> _TASK BRIEF_
Apart from the images, the entire listing below must be restated word for word.

> _DATA PROVIDED_
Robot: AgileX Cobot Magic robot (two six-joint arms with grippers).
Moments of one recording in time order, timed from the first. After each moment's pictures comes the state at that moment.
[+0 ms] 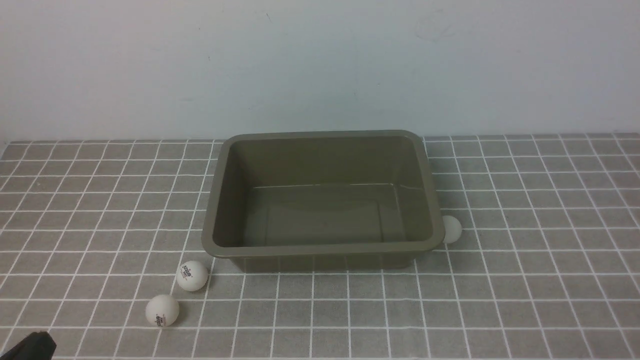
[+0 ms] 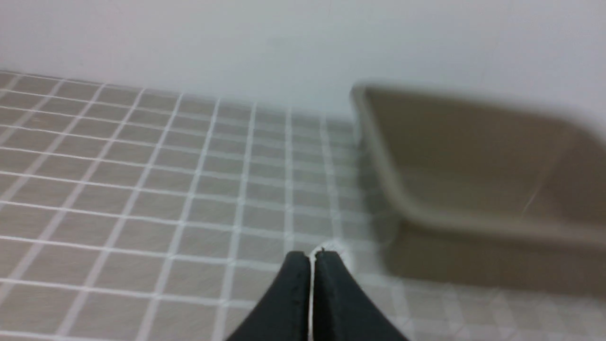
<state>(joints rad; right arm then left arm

> _RESPONSE AREA_
Robot: AgileX Cobot Magic robot (two six-joint arms with grippers).
Moments of one recording in time order, timed from the first. After each moment's pictures comes the state at that moment.
[+0 ms] 
[+0 ms] 
<state>(joints rad; right arm then left arm

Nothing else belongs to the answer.